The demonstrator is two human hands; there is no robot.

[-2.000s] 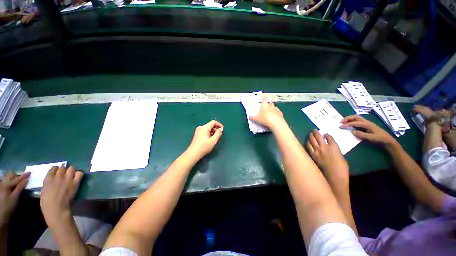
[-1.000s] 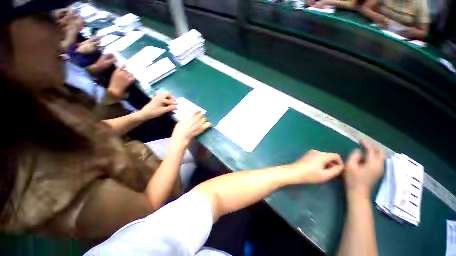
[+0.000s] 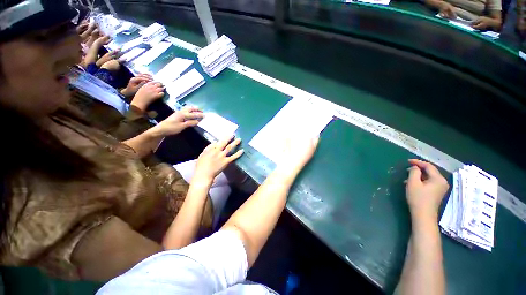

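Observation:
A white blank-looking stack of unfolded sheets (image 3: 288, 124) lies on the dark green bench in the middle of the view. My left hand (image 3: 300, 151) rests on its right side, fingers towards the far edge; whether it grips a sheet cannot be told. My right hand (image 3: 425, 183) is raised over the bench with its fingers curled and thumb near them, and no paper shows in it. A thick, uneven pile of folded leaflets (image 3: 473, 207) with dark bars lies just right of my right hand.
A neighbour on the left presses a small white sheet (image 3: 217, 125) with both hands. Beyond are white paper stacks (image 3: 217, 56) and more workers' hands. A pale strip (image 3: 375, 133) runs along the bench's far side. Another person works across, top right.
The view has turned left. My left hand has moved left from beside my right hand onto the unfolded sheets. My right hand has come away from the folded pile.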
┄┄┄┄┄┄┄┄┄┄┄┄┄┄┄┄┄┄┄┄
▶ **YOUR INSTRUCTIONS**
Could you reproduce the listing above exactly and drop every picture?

▶ **OUTPUT**
The demonstrator is two human hands; there is no robot.

[-2.000s] 
[-1.000s] 
[+0.000s] 

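Observation:
A white blank-looking stack of unfolded sheets (image 3: 288, 124) lies on the dark green bench in the middle of the view. My left hand (image 3: 300, 151) rests on its right side, fingers towards the far edge; whether it grips a sheet cannot be told. My right hand (image 3: 425, 183) is raised over the bench with its fingers curled and thumb near them, and no paper shows in it. A thick, uneven pile of folded leaflets (image 3: 473, 207) with dark bars lies just right of my right hand.
A neighbour on the left presses a small white sheet (image 3: 217, 125) with both hands. Beyond are white paper stacks (image 3: 217, 56) and more workers' hands. A pale strip (image 3: 375, 133) runs along the bench's far side. Another person works across, top right.
The view has turned left. My left hand has moved left from beside my right hand onto the unfolded sheets. My right hand has come away from the folded pile.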

No additional output will be generated.